In the Prodigal son there are many thoughts to be drawn out but perhaps two need highlighting. Bailey points out that the initial thoughts of the son are with regards to himself and his future stability in the life of the community. He knows that the village from which he left, the community, will perform a ceremony that will exile him from that community itself if such an offer of restitution is not made and accepted. It is utter rejection that he faces not just his Father's possible anger and hoped for forgiveness. His plan as he conceives it, is to become a servant of his Father and then make financial restitution through his work and wages. In doing this he secures for himself well being and a return to a semblance of life.
The second point is the Father's reaction to the Son's return. The Father discards all honour as befits a man of his status, by 'running' as in a footrace. Robes girded around his waist, running through the village street to meet his son on the border of the village before any ceremony of rejection can be undertaken. Servants and villagers follow. The son in seeing the Father's great love shown to him comes to realise that it is not the financial aspect that has caused the break but the relationship between Father and Son. His Father is willing to loose all respect for him his son. He therefore does not fulfill his plan but simply asks for forgiveness saying he is unworthy of the love that has been displayed. His Father responds by kissing him in welcome and telling the servants (must already be there) to dress him in the finest robe and to give him the seal of the house (signet ring). He then invites all to an extravagant feast with the killing of the fatted calf. In doing this he ensures the son's acceptance by the servants and by the village elders; returning him to community.
Reconciliation is more than a static thing it is flowing looking to the future not the past.
Reconciliation Statue, Belfast, Northern Ireland
We have heard this all before but when I look at how we behave in light of our own removal from community as a result of abuse or failing I have difficulty in seeing the Father's presence both as individuals and as members of society or institutions. At what point does our need for retribution stop? At what point does our need to inflict our revenge and the removal of people from community stop? When will we start acting as if we had compassion rather than anger in our hearts? I am not supporting those who have abused or who have covered up abuse. I am not unsympathetic to the hurts, disruption and harm such abuse entails. Although I have no personal experience of such long and deep disruption of relationship I still wonder what must take place for healing? If, the Prodigal's story can do nothing else it must surely point us in one direction and one direction only, forgiveness and restoration of relationship must start by releasing our griefs and sorrows by discarding our own honour that requires the satisfaction of revenge / restitution / etc.
How can we nurse a hurt for 74 plus years in such a manner that we want someone to 'pay for it' with jail? If this is what we have done for our life, allowed a wound to be fester in our hearts, what has become of that life? Yes, the abuse was horrific, yes we feel better that someone has been brought to account, yes we have all been hurt by the horror of it all. I no more and no less than everyone else, as part of the community, has been torn asunder by the perpetration of such horror and abuse within the community.
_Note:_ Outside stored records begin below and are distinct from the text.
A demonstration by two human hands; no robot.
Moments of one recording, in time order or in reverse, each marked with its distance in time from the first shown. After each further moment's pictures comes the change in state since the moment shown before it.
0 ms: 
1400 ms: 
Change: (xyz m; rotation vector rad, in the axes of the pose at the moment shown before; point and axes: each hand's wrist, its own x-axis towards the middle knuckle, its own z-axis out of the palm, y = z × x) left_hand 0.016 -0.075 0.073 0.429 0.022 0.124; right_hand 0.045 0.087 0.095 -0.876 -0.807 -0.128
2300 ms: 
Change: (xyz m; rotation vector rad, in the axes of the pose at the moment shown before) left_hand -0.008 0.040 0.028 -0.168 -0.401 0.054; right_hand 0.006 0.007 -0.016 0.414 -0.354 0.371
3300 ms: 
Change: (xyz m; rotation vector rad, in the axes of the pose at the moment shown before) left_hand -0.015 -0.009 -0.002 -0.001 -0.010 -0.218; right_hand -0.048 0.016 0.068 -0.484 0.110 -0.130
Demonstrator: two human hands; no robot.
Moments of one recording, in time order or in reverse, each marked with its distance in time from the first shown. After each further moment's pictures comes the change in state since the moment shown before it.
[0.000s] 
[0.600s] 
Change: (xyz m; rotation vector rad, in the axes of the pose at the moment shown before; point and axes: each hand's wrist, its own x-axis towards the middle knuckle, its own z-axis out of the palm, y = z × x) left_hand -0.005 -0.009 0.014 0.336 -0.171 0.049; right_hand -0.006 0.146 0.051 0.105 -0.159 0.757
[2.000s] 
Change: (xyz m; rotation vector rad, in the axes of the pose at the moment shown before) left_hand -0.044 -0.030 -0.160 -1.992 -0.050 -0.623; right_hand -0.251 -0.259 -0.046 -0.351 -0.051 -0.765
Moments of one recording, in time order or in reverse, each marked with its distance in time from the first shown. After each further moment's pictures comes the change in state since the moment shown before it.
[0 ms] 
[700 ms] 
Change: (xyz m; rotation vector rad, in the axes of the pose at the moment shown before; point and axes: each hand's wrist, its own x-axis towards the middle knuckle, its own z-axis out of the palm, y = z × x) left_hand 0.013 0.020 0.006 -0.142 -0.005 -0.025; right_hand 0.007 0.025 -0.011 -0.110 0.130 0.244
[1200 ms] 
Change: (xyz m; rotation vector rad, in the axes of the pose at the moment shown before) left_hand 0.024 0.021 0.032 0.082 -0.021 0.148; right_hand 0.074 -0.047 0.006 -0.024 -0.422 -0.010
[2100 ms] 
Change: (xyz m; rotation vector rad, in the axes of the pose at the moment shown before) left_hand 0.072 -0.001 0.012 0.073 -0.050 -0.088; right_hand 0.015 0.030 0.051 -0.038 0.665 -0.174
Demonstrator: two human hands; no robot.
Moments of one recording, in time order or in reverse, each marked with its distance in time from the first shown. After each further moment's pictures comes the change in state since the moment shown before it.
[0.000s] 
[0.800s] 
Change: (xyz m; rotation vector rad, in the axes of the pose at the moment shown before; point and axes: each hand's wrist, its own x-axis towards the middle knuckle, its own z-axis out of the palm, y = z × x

But does money, does life in jail, does restitution in these terms bring healing to the community and the victim and the perpetrator after this period of time? Are we not left with a bitterness in our mouths that continues, a bitterness that does not allow the community to knit and become healed? We do not see a future but only a past.
For all it's faults the Truth and Reconciliation Commission in South Africa brought this aspect to the fore. The healing of a community rent by abuse requires both truth and reconciliation. This path is not easy. It is one that is fraught with difficulty but it is the one taught to us by Christ in this parable and the ones preceding it. We cannot stop the abuse that has occurred. We can only open ourselves up to the truth and seek our re-commitment to a love which is far greater than our selfish needs. In doing so we put into place within the community the safeguards that will protect us from abuse in the future. We recognise the failings that have allowed such abuse to occur and we respond in love not retribution. We recognise our own abused 'honour' and allow that to go in the face of a love, which accepts the need to bring those who have fallen back into love. We recognise our 'honour' as a barrier to that love as we recognise the other beyond the barrier we have erected to prevent our failings from showing. In the same way a mother loves a child who has wronged. There is no price on that love who are we to put one there? We can only step into a new future healed by love and not marred by hatred.